38. The Commission’s “recommendations” will purportedly have the force of law,
superseding existing statutory law, without requiring any further action by the
legislature.
39. The Guarantee Clause of the Constitution of the United States (Art. IV, § 4) states
that “[t]he United States shall guarantee to every State in this Union a Republican
Form of Government.”
41. The Statute purports to create an unelected Commission that not only creates law
outside of the legislative process, but has the power to overrule legislation enacted
through prescribed constitutional processes by the democratically-elected legislature.
42. Defendants are entitled to a judgment declaring that the Statute violates the
Guarantee Clause of the U.S. Constitution by granting an unelected Commission the
power to supersede statutes enacted by the legislature.

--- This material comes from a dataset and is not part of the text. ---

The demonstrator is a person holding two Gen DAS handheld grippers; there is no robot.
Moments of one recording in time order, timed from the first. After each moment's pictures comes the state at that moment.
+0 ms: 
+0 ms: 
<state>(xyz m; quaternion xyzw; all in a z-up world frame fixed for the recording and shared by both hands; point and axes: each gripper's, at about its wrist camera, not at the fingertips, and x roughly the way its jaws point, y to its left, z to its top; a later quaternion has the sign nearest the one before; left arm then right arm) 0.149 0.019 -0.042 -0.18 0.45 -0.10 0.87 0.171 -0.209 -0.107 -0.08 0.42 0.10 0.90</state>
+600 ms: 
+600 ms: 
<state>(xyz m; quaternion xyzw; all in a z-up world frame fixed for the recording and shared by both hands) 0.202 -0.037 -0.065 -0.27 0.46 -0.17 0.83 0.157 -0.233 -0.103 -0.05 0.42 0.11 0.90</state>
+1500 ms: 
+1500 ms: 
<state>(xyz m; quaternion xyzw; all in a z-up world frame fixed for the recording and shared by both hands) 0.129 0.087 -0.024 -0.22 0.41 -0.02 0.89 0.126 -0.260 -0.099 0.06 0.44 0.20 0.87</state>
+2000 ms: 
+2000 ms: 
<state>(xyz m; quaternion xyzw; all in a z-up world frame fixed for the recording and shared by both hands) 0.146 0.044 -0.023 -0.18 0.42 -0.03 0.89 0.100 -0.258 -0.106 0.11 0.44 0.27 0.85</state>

WHEREFORE, the above-named Defendants pray for an order and declaratory judgment:
B. declaring the Statute unconstitutional to the extent that it authorizes the Commission
to repeal or abrogate existing statutory law;
C. declaring that the Statute is unconstitutional to the extent that it authorizes the
Commission to restrict or eliminate fusion voting;
E. declaring that the Statute is unconstitutional under the Guarantee Clause of the U.S.
Constitution; and
F. granting such other and further relief as the Court deems just and proper.